- Occupation: Businessman / Entrepreneur

= Ishara Nanayakkara =

Sri Lankan businessman

Ishara Chinthaka Nanayakkara is a Sri Lankan entrepreneur and businessman. As of August 2025, he is the Richest man in Sri Lanka. He is currently serving as the deputy group chairman of the LOLC Holdings. His father Rajah Nanayakkara was also a prominent businessman and he died in 2017 at the age of 77. Ishara is considered a billionaire with a net worth of around 1.6 Billion. Mostly locked up in investments in LOLC and Browns.

== Biography ==
Nanayakkara's father Rajah was an entrepreneur and founded the automobile industry through Ishara Traders in 1973 which is now regarded as the pioneer in importing reconditioned repaired vehicles from Japan to Sri Lanka. Ishara as a teenage was sent to Japan for extensive training after his secondary education at Royal College, Colombo 07. He holds a diploma in Business Accounting from Australia's Dandenong College.

== Career ==
Nanayakkara pursued his career in financial services and started investing in finance companies such as LOLC. He was also appointed to the Board of Directors of LOLC in 2002. He also served as deputy chairman of Lanka Orix Finance from 2011 to 2018 and was appointed as the chairman of Browns Investments in 2013. In September 2018, he resigned from the Board of Directors of Seylan Bank.

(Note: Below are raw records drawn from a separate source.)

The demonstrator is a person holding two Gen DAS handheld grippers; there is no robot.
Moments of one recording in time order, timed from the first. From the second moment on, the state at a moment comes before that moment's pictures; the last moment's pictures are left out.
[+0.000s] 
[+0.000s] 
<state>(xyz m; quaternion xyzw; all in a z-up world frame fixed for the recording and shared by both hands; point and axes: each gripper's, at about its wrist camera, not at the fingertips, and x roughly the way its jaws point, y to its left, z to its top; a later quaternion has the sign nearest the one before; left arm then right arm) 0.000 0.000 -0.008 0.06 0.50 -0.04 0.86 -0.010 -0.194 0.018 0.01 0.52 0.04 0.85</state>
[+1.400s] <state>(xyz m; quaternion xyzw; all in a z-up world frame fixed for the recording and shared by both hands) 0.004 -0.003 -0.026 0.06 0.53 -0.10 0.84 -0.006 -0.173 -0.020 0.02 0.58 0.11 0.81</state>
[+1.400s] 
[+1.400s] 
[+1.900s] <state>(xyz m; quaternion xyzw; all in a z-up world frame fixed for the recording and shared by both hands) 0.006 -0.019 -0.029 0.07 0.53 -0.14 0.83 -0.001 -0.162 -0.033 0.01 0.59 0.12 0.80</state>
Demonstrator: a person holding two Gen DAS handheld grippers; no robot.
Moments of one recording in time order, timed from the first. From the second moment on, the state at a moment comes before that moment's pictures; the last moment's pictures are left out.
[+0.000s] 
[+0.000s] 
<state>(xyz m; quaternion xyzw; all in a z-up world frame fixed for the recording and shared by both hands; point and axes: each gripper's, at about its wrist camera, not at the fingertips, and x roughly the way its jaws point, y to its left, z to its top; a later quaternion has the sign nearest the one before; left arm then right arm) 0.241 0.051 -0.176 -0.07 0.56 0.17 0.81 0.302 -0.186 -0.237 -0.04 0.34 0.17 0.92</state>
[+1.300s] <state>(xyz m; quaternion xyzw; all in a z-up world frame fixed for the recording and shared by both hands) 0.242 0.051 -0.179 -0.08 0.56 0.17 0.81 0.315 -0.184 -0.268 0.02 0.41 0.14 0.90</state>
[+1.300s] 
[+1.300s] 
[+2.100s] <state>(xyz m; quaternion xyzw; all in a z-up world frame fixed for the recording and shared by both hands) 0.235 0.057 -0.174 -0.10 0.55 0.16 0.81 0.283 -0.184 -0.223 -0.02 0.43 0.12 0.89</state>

He was appointed as chairman of LOLC in 2018 after previously serving as a board member from 2002 to 2018. Under his leadership, LOLC also reached total assets amounting to 1.008 trillion as of December 2018. In 2019, he eventually toppled Dhammika Perera to become the richest person in Sri Lanka after a Korean bank came forward with interest and intention to buy the LOLC's subsidiary Cambodian microfinance arm for a staggering US$603.4 million. His Browns Healthcare was acquired by another business magnate Harry Jayawardena for LKR 1.6 billion in February 2020.

He received the prestigious Young Entrepreneur of the Year award at the Asia Pacific Entrepreneurship Awards in 2012. He is the current chairman of Sri Lanka Institute of Nanotechnology.